━━━ Records for the exercise

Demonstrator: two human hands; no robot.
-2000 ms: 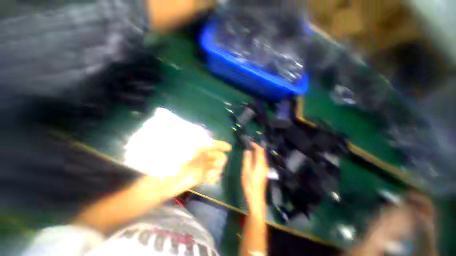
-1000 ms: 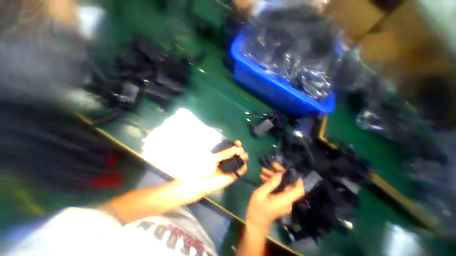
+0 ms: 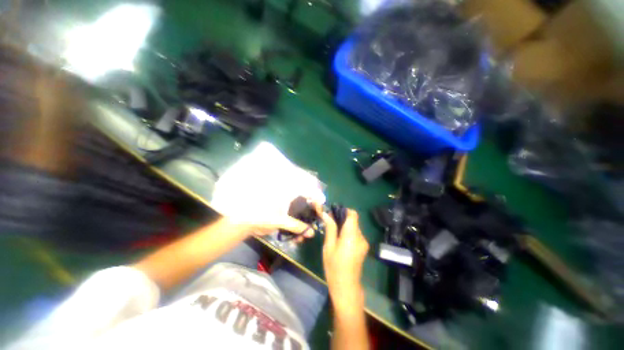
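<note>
My left hand (image 3: 279, 225) is over the lower right edge of a glaring white stack (image 3: 256, 181) and holds a black adapter (image 3: 301, 209). My right hand (image 3: 345, 239) is close beside it, its fingers closed around a small black piece (image 3: 338, 213), perhaps bundled cord. Both hands are at the near bench edge. A large heap of black adapters (image 3: 451, 239) lies right of my right hand, some with pale labels. One adapter with a grey label (image 3: 376, 169) lies at the heap's upper left. Fine detail between the hands is blurred.
A blue bin (image 3: 404, 116) full of bagged black units stands beyond the heap. Another black heap (image 3: 226, 89) and a second white stack (image 3: 109, 41) lie to the left. Yellowish edging (image 3: 561, 273) runs along the bench at right. Brown cartons (image 3: 547, 65) are beyond.
My right hand has come from the heap to my left hand with a black piece in it. My left hand has stayed by the white stack. The view has shifted, showing the second white stack.
</note>
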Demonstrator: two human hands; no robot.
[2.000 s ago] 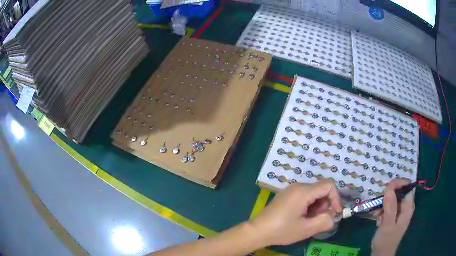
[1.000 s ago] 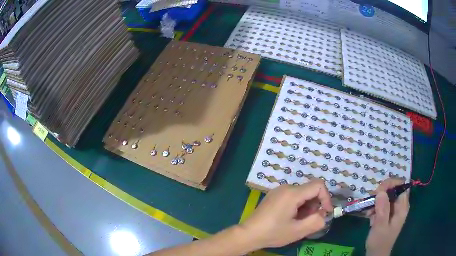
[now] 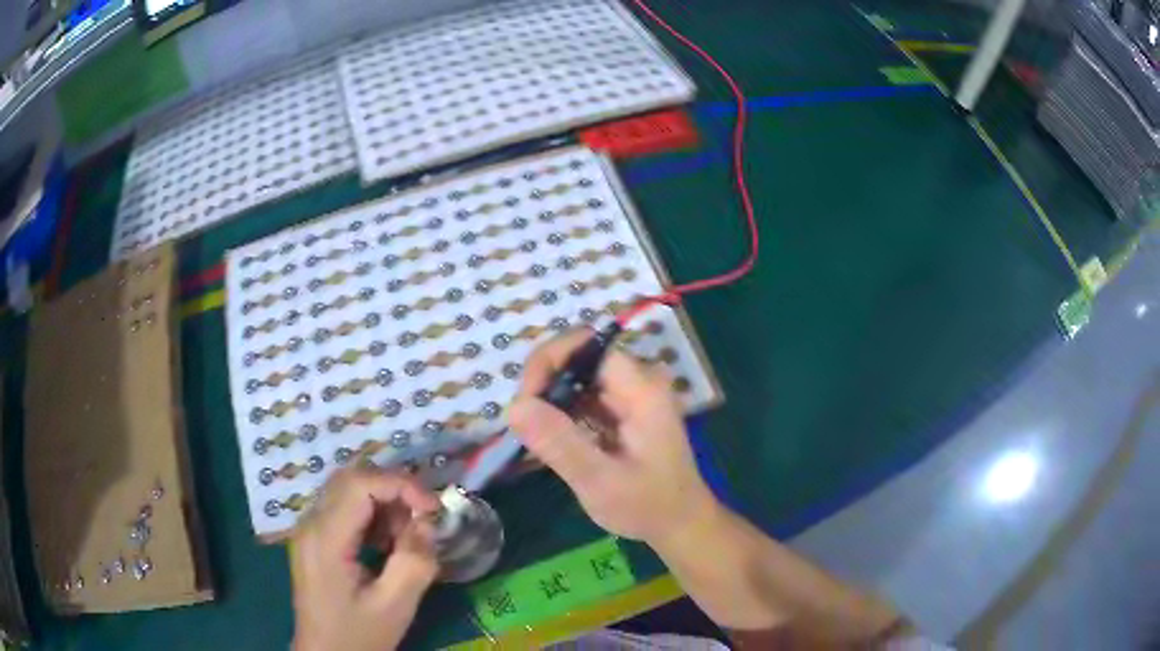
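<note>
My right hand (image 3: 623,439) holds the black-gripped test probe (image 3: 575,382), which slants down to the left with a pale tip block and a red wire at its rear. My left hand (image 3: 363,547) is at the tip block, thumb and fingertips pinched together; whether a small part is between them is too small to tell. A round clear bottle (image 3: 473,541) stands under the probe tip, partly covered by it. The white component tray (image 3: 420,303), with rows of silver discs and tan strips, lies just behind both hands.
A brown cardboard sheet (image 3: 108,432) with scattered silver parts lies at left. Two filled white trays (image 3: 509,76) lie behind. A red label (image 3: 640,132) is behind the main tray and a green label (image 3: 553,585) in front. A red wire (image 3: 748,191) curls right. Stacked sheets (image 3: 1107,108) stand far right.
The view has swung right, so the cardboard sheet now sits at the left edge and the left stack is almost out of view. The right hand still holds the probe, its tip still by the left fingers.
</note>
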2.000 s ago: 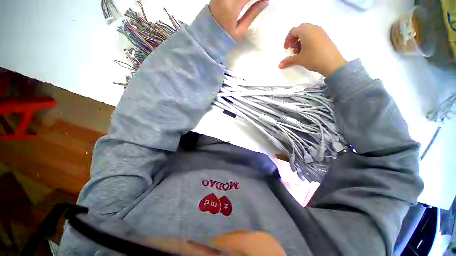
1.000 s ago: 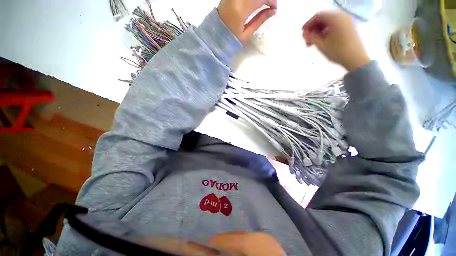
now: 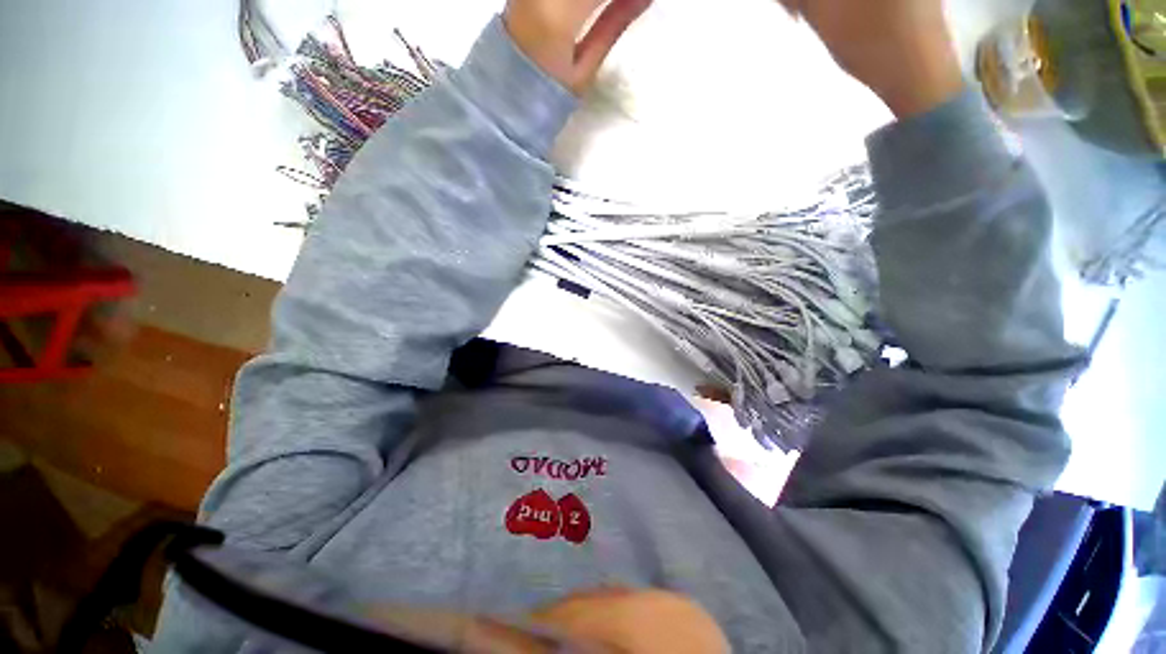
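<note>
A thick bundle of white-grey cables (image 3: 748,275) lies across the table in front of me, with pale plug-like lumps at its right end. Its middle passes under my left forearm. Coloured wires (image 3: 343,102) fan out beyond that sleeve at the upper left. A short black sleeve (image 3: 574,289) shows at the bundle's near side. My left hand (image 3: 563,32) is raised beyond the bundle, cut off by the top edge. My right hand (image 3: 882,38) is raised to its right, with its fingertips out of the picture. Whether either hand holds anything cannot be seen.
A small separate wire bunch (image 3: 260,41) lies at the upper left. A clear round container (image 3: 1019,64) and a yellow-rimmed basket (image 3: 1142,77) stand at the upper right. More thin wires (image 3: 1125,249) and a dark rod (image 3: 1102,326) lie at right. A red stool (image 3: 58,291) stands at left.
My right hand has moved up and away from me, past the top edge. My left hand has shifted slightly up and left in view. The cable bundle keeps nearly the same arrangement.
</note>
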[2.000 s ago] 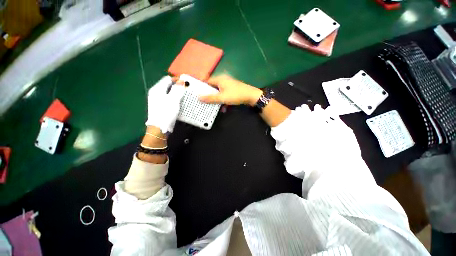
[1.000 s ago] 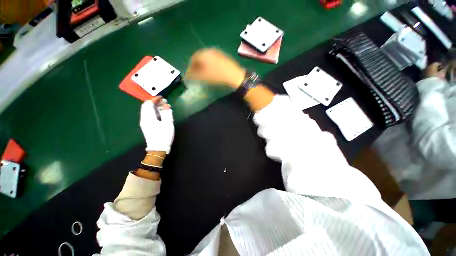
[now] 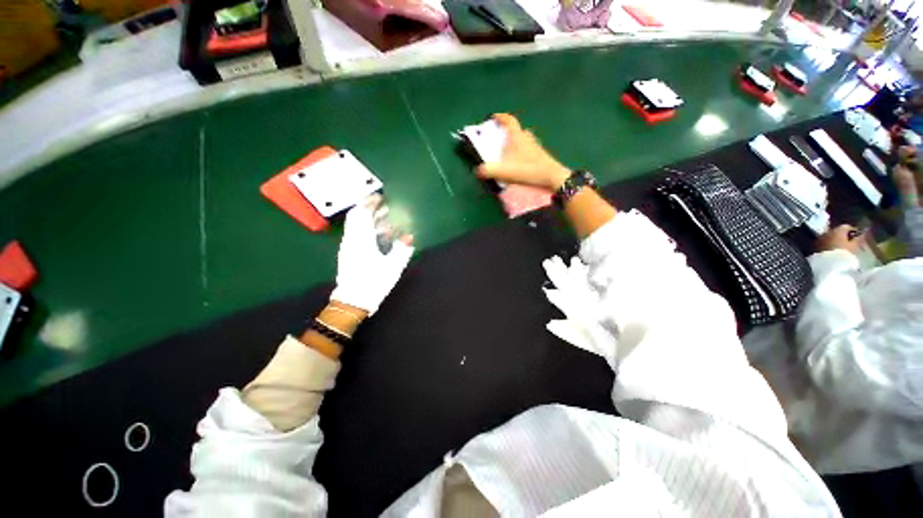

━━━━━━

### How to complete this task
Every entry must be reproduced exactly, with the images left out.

### Written reply
Demonstrator: two human hands; no robot.
-2000 ms: 
-1000 ms: 
+0 ms: 
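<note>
My left hand (image 3: 279, 225) is over the lower right edge of a glaring white stack (image 3: 256, 181) and holds a black adapter (image 3: 301, 209). My right hand (image 3: 345, 239) is close beside it, its fingers closed around a small black piece (image 3: 338, 213), perhaps bundled cord. Both hands are at the near bench edge. A large heap of black adapters (image 3: 451, 239) lies right of my right hand, some with pale labels. One adapter with a grey label (image 3: 376, 169) lies at the heap's upper left. Fine detail between the hands is blurred.
A blue bin (image 3: 404, 116) full of bagged black units stands beyond the heap. Another black heap (image 3: 226, 89) and a second white stack (image 3: 109, 41) lie to the left. Yellowish edging (image 3: 561, 273) runs along the bench at right. Brown cartons (image 3: 547, 65) are beyond.
My right hand has come from the heap to my left hand with a black piece in it. My left hand has stayed by the white stack. The view has shifted, showing the second white stack.
</note>
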Demonstrator: two human hands; no robot.
[2.000 s ago] 
[1.000 s ago] 
[now] 
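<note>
My right hand (image 3: 623,439) holds the black-gripped test probe (image 3: 575,382), which slants down to the left with a pale tip block and a red wire at its rear. My left hand (image 3: 363,547) is at the tip block, thumb and fingertips pinched together; whether a small part is between them is too small to tell. A round clear bottle (image 3: 473,541) stands under the probe tip, partly covered by it. The white component tray (image 3: 420,303), with rows of silver discs and tan strips, lies just behind both hands.
A brown cardboard sheet (image 3: 108,432) with scattered silver parts lies at left. Two filled white trays (image 3: 509,76) lie behind. A red label (image 3: 640,132) is behind the main tray and a green label (image 3: 553,585) in front. A red wire (image 3: 748,191) curls right. Stacked sheets (image 3: 1107,108) stand far right.
The view has swung right, so the cardboard sheet now sits at the left edge and the left stack is almost out of view. The right hand still holds the probe, its tip still by the left fingers.
</note>
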2.000 s ago: 
1.000 s ago: 
now: 
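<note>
A thick bundle of white-grey cables (image 3: 748,275) lies across the table in front of me, with pale plug-like lumps at its right end. Its middle passes under my left forearm. Coloured wires (image 3: 343,102) fan out beyond that sleeve at the upper left. A short black sleeve (image 3: 574,289) shows at the bundle's near side. My left hand (image 3: 563,32) is raised beyond the bundle, cut off by the top edge. My right hand (image 3: 882,38) is raised to its right, with its fingertips out of the picture. Whether either hand holds anything cannot be seen.
A small separate wire bunch (image 3: 260,41) lies at the upper left. A clear round container (image 3: 1019,64) and a yellow-rimmed basket (image 3: 1142,77) stand at the upper right. More thin wires (image 3: 1125,249) and a dark rod (image 3: 1102,326) lie at right. A red stool (image 3: 58,291) stands at left.
My right hand has moved up and away from me, past the top edge. My left hand has shifted slightly up and left in view. The cable bundle keeps nearly the same arrangement.
</note>
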[2.000 s ago] 
[1.000 s ago] 
[now] 

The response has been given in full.